Section 8.5: Superposition & Interference

When two or more waves overlap in space, the resulting displacement is the sum of individual displacements. This is the principle of superposition.

Depending on the relative phase of the waves, they can form:

Constructive Interference: waves in phase reinforce each other. Resulting amplitude: \( A = A_1 + A_2 \)
Destructive Interference: waves out of phase partially or completely cancel. Resulting amplitude: \( A = |A_1 - A_2| \)

General superposition: \[ y(x,t) = y_1(x,t) + y_2(x,t) \]

Interference leads to patterns of maxima and minima, such as in sound beats, thin films, and double-slit experiments.

Example: Constructive Interference

Two waves of amplitude 3 cm meet in phase. Find the resultant amplitude.

\( A = A_1 + A_2 = 3 + 3 = 6 \text{ cm} \)
The resultant amplitude is 6 cm.

Example: Destructive Interference

Two waves of amplitude 5 cm and 3 cm meet completely out of phase. Find the resultant amplitude.

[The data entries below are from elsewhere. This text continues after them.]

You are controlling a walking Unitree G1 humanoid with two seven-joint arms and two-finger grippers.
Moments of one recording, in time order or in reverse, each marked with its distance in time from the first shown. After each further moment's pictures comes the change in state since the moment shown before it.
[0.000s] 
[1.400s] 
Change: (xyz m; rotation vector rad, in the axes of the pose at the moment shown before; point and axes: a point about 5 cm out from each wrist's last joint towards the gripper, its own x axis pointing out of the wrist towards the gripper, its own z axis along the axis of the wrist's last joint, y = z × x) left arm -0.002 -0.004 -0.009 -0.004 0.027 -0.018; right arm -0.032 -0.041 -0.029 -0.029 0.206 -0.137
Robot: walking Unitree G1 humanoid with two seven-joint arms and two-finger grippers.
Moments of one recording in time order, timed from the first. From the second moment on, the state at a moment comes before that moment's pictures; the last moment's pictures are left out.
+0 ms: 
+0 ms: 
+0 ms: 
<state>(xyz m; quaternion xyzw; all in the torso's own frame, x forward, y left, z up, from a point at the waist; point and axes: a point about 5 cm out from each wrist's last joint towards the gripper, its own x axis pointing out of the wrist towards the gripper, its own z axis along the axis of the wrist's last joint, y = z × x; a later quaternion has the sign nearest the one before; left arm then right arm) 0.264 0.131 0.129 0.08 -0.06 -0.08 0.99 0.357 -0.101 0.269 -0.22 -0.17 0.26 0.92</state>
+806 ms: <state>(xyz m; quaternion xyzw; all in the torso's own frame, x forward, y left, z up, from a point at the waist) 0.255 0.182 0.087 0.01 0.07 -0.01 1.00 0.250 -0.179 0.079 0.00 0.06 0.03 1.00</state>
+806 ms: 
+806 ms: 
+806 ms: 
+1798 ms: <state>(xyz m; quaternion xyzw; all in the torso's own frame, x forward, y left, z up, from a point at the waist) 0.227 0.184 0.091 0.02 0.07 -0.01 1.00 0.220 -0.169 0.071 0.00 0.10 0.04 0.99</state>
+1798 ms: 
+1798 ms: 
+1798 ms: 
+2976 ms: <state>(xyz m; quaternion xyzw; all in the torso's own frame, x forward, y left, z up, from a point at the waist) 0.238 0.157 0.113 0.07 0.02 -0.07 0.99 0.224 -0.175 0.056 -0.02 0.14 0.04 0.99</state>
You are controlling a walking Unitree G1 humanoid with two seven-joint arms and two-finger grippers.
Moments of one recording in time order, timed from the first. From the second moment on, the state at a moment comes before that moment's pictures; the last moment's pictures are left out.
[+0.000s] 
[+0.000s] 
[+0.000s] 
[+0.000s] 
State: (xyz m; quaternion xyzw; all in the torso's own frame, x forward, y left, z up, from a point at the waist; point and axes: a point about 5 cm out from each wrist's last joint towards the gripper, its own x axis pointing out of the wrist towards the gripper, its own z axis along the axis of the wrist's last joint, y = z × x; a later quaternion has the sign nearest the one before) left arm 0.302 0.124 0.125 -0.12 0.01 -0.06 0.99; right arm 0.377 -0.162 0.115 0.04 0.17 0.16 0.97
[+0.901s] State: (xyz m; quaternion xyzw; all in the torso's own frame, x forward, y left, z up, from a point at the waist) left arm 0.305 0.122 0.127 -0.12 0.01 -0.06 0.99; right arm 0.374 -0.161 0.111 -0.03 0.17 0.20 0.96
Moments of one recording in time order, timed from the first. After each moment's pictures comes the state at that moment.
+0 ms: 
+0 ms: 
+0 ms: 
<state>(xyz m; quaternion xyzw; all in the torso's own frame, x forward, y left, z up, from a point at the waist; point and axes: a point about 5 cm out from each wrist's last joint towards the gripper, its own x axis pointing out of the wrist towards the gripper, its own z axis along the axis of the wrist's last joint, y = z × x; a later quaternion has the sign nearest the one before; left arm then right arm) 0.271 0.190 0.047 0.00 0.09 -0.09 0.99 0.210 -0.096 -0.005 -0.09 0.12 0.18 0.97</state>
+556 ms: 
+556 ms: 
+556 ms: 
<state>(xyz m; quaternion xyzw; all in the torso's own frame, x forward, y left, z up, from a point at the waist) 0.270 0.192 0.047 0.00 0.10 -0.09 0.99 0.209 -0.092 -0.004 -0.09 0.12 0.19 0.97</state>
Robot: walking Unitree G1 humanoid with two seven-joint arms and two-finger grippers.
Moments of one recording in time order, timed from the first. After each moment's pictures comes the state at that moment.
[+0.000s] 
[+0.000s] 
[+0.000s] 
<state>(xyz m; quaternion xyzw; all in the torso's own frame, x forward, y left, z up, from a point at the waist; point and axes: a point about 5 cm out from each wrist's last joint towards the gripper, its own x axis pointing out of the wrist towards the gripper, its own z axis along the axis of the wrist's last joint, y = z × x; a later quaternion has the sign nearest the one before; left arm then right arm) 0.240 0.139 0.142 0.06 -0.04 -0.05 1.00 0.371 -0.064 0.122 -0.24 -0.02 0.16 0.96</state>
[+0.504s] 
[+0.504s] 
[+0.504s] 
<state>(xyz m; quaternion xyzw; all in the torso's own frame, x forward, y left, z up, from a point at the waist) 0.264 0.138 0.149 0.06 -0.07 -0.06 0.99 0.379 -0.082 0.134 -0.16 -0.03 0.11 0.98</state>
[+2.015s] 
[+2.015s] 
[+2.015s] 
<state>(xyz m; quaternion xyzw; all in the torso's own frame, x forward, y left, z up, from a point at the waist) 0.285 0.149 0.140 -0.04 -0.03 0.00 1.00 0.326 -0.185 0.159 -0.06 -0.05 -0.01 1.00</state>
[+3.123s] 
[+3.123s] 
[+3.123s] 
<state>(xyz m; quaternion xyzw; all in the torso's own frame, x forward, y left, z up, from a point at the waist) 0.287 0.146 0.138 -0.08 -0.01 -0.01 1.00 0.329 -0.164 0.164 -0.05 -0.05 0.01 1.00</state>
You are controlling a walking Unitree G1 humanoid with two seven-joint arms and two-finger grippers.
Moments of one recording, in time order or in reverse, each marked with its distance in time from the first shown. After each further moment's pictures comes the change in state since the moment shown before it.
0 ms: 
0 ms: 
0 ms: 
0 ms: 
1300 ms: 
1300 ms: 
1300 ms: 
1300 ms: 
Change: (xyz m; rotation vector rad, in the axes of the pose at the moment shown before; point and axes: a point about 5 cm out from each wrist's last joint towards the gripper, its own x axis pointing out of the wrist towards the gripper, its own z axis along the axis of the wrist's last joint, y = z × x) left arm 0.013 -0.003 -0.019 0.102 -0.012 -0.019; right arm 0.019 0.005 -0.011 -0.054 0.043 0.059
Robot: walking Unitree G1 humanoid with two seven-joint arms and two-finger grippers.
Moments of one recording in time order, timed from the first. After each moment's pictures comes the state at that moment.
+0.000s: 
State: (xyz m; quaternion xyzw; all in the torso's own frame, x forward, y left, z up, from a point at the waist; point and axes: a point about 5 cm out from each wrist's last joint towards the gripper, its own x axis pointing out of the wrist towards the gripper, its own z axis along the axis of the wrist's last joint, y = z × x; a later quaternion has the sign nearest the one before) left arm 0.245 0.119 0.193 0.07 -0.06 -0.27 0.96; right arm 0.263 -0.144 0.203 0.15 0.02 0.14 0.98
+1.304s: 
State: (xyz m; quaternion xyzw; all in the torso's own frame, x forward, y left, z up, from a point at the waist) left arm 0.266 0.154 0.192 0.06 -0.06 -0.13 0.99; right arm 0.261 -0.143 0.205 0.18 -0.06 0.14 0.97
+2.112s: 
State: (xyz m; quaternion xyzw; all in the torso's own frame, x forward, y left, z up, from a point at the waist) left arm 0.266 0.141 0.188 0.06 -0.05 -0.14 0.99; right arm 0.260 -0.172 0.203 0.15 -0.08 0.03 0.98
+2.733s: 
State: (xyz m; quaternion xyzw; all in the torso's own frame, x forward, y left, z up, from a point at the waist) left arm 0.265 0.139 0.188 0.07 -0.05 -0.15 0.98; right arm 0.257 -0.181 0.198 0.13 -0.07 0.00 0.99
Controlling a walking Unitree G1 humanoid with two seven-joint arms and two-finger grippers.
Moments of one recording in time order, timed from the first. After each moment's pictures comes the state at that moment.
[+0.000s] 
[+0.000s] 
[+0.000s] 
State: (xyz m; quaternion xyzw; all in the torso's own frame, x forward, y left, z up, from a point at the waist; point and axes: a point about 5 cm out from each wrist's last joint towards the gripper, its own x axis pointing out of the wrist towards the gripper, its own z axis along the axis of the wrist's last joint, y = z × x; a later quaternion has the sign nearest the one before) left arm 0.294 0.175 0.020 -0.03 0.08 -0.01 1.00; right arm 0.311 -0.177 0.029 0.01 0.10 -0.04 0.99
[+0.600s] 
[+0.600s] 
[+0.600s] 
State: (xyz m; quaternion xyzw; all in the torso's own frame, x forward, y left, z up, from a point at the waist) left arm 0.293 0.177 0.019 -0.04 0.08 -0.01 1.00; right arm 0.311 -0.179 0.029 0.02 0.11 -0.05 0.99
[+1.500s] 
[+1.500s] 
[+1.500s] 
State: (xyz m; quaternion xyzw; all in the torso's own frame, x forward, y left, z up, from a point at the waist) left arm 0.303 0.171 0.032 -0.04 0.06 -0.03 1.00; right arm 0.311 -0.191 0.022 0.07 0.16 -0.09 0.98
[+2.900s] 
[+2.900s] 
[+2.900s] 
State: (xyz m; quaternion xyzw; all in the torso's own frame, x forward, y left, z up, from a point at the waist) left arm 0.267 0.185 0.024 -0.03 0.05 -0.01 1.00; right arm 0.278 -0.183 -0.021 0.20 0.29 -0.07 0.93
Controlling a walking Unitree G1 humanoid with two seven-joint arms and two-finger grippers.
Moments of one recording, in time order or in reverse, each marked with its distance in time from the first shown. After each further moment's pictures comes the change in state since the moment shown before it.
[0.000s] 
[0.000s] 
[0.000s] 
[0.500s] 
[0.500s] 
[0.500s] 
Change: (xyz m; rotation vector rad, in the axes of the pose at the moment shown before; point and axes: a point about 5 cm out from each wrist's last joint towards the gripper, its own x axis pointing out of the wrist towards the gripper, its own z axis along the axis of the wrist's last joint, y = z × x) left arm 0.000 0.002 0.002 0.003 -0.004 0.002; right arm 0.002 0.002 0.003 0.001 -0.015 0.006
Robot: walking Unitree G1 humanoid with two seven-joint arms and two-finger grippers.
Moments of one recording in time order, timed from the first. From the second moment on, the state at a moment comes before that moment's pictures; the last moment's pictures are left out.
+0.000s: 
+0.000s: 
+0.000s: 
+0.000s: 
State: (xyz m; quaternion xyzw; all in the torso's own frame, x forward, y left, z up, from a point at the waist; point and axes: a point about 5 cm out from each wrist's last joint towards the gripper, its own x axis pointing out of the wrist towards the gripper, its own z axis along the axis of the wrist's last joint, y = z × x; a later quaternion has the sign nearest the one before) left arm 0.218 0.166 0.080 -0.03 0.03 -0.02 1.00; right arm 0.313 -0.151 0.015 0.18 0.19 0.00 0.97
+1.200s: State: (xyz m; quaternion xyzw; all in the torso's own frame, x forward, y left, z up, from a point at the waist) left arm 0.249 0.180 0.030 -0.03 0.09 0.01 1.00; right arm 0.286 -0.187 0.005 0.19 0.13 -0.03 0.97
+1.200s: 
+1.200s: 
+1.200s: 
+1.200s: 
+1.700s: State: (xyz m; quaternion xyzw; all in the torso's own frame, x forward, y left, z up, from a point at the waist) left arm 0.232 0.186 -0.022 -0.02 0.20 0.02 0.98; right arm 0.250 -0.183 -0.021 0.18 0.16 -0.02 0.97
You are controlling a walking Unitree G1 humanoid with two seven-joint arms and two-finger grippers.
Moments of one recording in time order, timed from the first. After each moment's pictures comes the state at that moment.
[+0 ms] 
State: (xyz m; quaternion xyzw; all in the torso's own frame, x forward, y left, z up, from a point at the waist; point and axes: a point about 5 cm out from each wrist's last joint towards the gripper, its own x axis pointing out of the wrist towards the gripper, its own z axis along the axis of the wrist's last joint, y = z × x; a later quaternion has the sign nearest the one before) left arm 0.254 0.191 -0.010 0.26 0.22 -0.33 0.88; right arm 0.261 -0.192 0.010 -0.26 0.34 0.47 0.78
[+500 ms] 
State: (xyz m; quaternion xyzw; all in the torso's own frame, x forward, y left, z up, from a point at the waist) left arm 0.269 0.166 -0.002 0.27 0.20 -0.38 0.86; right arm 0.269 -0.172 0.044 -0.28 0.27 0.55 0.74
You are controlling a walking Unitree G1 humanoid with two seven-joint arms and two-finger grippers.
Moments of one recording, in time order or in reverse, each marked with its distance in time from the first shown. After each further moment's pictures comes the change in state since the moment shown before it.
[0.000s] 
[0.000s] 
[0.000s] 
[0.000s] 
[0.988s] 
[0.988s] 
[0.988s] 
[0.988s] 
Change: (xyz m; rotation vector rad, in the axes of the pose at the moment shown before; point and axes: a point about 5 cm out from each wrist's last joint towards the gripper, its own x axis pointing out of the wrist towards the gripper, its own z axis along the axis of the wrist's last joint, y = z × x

\( A = |A_1 - A_2| = |5 - 3| = 2 \text{ cm} \)
The resultant amplitude is 2 cm.

Practice Problems

Two waves of amplitude 4 m meet in phase. Find the resultant amplitude.
Two waves of amplitude 7 m and 2 m meet completely out of phase. Find the resultant amplitude.
Explain the concept of beats using superposition.
A double-slit experiment produces bright fringes 1.5 mm apart on a screen. Explain why this is constructive interference.
Two sinusoidal waves traveling in the same medium are given by \( y_1 = 3 \sin(kx - \omega t) \), \( y_2 = 4 \sin(kx - \omega t + \pi) \). Find the resultant amplitude.